■ **WORK REQUIRED**
Copy out the listing that follows, exact in every word, and skip the images.

■ **SOURCE DATA**
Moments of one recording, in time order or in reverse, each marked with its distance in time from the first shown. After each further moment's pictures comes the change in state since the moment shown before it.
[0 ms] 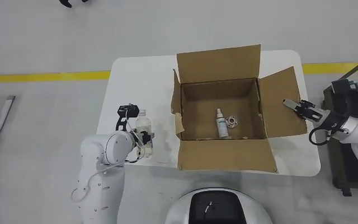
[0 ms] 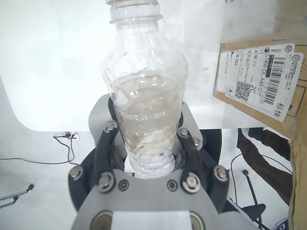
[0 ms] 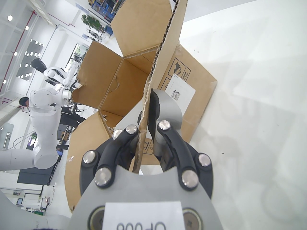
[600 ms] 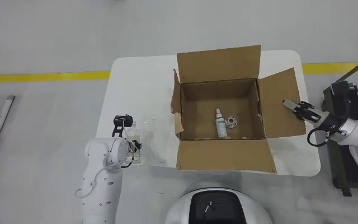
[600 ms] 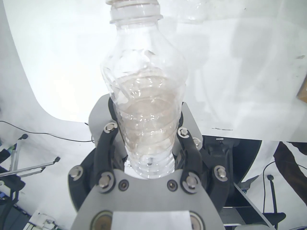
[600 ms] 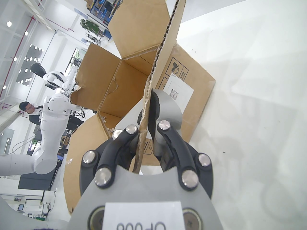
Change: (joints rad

■ **SOLUTION**
Moments of one recording, in time order or in reverse, each marked with its distance in time from the first shown. After each further moment's pictures comes the change in state since the moment shown before it.
[0 ms] 
[0 ms] 
[0 ms] 
[600 ms] 
[600 ms] 
[600 ms] 
Change: (joints rad

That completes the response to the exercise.